Poster
in
Workshop: High-dimensional Learning Dynamics Workshop: The Emergence of Structure and Reasoning
Effect of Random Learning Rate: Theoretical Analysis of SGD Dynamics in Non-Convex Optimization via Stationary Distribution
Naoki Yoshida · Shogo Nakakita · Masaaki Imaizumi
We consider the stochastic gradient descent (SGD) algorithm for the non-convex optimization with modifications on the learning rate, and then prove its global convergence. SGD utilizes mini-batch sampling for calculating gradients and is a widely used optimization algorithm in machine learning. Despite its usefulness, it has been an open issue to reveal where the parameters optimized by SGD converge to. For answering this question, it has been necessary in previous researches to add a Gaussian noise to the gradient calculated in SGD, or assume that the random noise on the gradient induced from the mini-batch sampling is isotropic. However, adding a Gaussian noise to the gradient is not done practically, and the isotropic noise assumption contradicts many empirical findings.

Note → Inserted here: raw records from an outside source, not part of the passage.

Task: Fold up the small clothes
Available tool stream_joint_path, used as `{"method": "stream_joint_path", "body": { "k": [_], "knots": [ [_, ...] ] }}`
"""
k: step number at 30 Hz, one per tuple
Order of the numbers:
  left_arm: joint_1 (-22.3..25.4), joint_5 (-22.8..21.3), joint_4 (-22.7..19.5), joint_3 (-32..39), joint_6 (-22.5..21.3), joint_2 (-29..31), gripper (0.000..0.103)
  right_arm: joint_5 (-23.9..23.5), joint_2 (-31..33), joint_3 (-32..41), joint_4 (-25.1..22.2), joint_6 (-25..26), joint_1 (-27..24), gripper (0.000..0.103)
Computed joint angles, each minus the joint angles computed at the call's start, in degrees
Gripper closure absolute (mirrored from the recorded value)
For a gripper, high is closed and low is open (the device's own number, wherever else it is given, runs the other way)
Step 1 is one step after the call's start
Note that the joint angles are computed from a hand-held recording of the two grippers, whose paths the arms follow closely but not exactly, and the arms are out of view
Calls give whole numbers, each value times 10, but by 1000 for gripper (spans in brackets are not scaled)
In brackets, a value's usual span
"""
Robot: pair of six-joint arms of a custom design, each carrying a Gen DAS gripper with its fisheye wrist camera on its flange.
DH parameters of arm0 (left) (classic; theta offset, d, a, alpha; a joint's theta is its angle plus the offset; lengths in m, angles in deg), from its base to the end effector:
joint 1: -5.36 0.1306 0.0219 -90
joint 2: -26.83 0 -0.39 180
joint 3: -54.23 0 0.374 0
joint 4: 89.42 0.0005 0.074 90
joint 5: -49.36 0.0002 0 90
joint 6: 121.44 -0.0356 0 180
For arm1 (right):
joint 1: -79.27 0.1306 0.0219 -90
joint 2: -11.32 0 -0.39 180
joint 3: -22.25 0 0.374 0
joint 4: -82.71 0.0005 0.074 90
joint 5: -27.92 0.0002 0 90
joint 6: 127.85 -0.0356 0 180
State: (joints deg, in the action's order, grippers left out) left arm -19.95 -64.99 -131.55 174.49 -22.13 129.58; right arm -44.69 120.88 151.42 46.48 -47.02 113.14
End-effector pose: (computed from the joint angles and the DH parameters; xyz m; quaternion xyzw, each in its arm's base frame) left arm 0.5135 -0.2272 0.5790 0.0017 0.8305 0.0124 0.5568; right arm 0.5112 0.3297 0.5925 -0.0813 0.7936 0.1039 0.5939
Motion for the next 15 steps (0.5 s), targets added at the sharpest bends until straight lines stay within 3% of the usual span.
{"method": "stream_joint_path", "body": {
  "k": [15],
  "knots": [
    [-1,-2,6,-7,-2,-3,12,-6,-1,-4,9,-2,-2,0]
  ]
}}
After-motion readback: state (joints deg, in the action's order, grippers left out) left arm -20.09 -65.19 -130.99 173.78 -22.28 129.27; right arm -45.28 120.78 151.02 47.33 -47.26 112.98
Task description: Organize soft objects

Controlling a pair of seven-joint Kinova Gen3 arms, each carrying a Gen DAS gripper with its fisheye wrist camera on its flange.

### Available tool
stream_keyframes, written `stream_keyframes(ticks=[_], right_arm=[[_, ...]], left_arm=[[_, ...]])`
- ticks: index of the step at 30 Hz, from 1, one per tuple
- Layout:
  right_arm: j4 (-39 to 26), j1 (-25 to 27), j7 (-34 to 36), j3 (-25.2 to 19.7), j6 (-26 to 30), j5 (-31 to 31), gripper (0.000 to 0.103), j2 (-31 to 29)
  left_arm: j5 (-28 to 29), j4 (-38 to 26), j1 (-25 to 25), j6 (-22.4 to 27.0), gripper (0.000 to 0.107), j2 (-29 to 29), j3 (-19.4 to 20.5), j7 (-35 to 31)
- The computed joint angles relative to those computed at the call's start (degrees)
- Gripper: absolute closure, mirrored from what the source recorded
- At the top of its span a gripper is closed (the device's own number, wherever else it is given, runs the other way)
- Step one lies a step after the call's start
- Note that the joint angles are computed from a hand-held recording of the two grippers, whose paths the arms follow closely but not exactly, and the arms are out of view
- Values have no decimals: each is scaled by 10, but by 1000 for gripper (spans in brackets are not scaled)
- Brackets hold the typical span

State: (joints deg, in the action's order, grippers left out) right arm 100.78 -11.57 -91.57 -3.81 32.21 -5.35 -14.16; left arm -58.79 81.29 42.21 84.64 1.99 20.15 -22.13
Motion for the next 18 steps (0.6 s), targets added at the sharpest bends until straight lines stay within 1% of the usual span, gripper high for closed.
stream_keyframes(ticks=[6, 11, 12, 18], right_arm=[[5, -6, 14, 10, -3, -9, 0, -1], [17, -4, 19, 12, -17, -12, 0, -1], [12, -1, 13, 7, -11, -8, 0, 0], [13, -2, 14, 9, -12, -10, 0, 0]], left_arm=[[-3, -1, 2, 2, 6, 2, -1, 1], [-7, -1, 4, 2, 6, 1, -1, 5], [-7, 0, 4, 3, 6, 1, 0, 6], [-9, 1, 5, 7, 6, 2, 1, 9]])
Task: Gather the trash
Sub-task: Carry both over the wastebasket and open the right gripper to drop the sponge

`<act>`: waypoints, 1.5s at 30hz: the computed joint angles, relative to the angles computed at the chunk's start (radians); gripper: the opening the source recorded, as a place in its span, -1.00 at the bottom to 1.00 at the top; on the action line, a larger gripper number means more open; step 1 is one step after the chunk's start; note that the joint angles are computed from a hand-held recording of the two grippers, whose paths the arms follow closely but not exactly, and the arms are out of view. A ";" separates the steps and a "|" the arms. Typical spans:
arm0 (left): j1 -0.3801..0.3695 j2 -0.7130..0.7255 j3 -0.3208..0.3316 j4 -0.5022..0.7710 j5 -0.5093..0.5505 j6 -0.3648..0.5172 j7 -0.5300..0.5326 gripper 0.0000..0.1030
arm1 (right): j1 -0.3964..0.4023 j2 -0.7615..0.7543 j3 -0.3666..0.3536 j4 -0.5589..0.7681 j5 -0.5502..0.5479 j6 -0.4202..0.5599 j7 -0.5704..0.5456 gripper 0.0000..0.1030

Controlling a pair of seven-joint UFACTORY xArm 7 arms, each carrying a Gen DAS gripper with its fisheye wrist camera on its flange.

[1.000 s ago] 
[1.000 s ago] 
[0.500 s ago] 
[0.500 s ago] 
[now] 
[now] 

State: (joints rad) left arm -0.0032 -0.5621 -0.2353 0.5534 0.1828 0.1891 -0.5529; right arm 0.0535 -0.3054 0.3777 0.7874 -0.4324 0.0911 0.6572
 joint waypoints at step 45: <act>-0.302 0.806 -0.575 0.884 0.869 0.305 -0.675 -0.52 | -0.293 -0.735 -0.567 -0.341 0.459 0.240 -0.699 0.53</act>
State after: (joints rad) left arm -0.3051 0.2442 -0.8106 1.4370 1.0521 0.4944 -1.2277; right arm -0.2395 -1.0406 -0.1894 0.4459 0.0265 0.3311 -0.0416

In this study, we incorporate modifications to the learning rate and momentum coefficient of SGD without an additive Gaussian noise or isotropic gradient noise assumption. We call our method \textit{Poisson SGD}, and show that the distribution of trained parameters by Poisson SGD converge to a unique probability distribution regardless of its randomness. Consequently, we show that Poisson SGD finds global optima of non-convex target functions by adjusting its temperature under some ideal situations. Furthermore, we derive an upper bound of the generalization error with the training by Poisson SGD. As a proof technique, we compare Poisson SGD with Bouncy Particle Sampler (BPS), and show its convergence using the theoretical advance of the piece-wise deterministic Markov process.